We clearly face a dilemma, as genetically altered seeds mean increased yields of more attractive products, which allows lower sale prices and greater competitiveness, but at what price to our health? On the other hand, there is also great value and a higher sales price for organically grown, non-genetically altered products but this seems unsustainable as pests and plant disease can ravage the crop and an entire industry.

We clearly need a policy and a strategy in relation to the direction in which our agriculture must lean. The technical and extension services must be both diligent and vigilant and so must the Standards Bureau in assessing undesirable imported products.

An upcoming ICT project (SFA-05) will however address Mr. Harold’s desire for the greater use of information in our agricultural fields by the use of hand computer data collection devices and the provision of internet services to our depots and boxing plants. Through this technology, information, valuable training and new methodologies can be shared with farmers.

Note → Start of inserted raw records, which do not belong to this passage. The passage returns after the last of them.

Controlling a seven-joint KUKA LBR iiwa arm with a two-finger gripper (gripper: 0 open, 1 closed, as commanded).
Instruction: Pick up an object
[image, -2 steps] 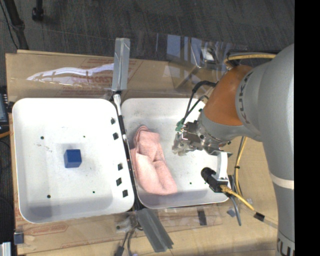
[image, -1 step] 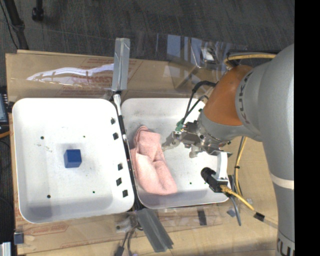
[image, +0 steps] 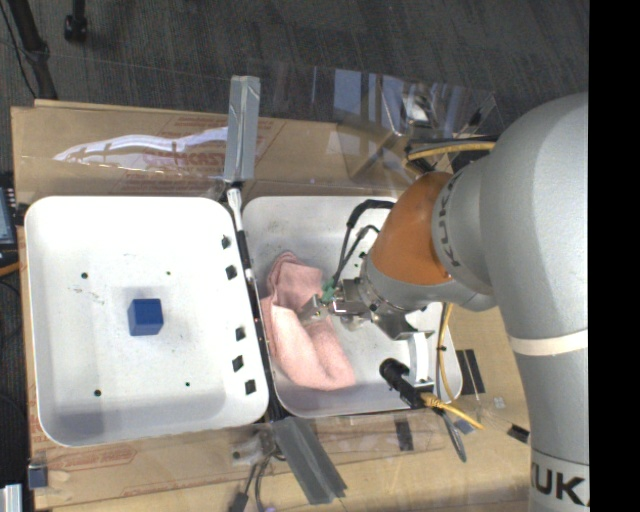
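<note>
Down in the right bin, the gripper sits on a crumpled pink cloth by the bin's left wall. A blue cube rests mid-left bin.

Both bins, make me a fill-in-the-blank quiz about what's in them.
1. The blue cube lies in the ____ bin of the view.
2. The cloth in the right bin is ____ in colour.
3. The gripper is over the ____.

Missing words: left; pink; cloth
</note>
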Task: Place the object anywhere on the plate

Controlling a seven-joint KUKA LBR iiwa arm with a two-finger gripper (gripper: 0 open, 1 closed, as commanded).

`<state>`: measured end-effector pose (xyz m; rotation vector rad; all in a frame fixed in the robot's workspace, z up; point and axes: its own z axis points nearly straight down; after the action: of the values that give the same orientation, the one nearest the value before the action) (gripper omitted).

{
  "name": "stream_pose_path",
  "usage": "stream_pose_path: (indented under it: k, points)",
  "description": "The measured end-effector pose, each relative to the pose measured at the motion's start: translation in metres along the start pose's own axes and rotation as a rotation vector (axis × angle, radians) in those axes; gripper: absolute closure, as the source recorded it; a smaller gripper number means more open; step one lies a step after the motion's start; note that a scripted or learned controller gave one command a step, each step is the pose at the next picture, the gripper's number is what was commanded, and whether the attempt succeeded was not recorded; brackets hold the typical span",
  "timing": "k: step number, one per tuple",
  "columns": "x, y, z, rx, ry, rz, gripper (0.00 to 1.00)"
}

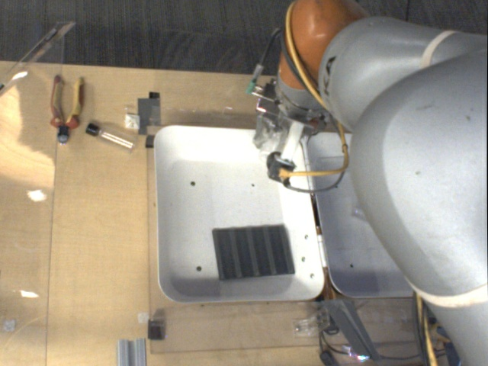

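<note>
Item: ribbed black plate [253,252], flat in the near half of the left bin [183,204], long axis running left to right, ribs running far to near. Tool: gripper [276,137], hanging over the same bin's far right corner, beside the right bin [343,227]; whether it is released, clenched or carrying anything cannot be told. Object to be placed: not identifiable. The plate lies nearward and slightly left of the gripper, so the coming move is likely towards the near side.
</note>
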<state>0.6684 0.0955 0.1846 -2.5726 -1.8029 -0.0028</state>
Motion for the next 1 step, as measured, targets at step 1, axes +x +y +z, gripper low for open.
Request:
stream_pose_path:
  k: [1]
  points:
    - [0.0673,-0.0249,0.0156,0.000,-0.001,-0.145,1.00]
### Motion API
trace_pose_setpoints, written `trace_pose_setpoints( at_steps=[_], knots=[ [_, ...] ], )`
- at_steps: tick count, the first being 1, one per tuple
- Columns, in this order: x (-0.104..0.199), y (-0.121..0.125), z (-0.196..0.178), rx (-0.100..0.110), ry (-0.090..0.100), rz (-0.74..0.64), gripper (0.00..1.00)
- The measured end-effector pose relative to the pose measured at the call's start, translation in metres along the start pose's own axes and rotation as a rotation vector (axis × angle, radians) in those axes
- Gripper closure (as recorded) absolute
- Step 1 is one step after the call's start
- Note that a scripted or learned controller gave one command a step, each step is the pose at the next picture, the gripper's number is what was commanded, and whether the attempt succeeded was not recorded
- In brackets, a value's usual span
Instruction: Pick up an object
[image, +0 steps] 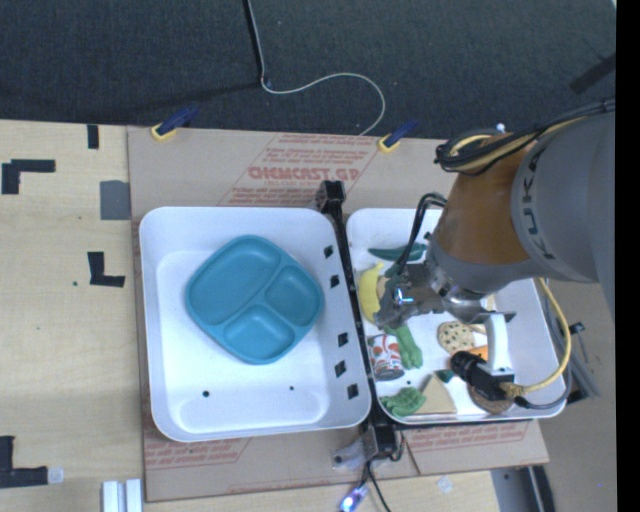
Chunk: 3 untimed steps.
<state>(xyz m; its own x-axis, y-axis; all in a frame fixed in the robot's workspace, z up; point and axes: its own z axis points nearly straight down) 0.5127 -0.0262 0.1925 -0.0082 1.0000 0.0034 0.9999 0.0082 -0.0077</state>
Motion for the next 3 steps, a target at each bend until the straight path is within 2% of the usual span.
trace_pose_setpoints(
  at_steps=[1,2,3],
  knots=[
    [0.012,-0.03,-0.18,-0.024,-0.002,0.004,1.0],
    [0.036,-0.029,-0.103,0.0,-0.004,0.006,1.0],
    [-0.029,-0.031,-0.067,-0.002,-0.006,0.014,1.0]
  ],
)
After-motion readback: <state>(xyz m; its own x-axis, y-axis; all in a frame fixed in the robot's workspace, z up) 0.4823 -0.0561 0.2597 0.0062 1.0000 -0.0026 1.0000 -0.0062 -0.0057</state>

Another pilot project will explore installation of solar water pumps for drip irrigation. There will no doubt that we must embrace technology, both new and old, in a national quest to ensure our agricultural food security and a viable income for our farmers and farm workers. Unlike other Caribbean countries, we in St. Vincent and the Grenadines must not and will never abandon agriculture. We must avoid this folly, for as agriculture declines regionally while our love and taste for fresh quality produce is maintained, we should re-equip our farmers to seize the new upcoming opportunities to help to feed the Caribbean with safe, fresh, unadulterated food.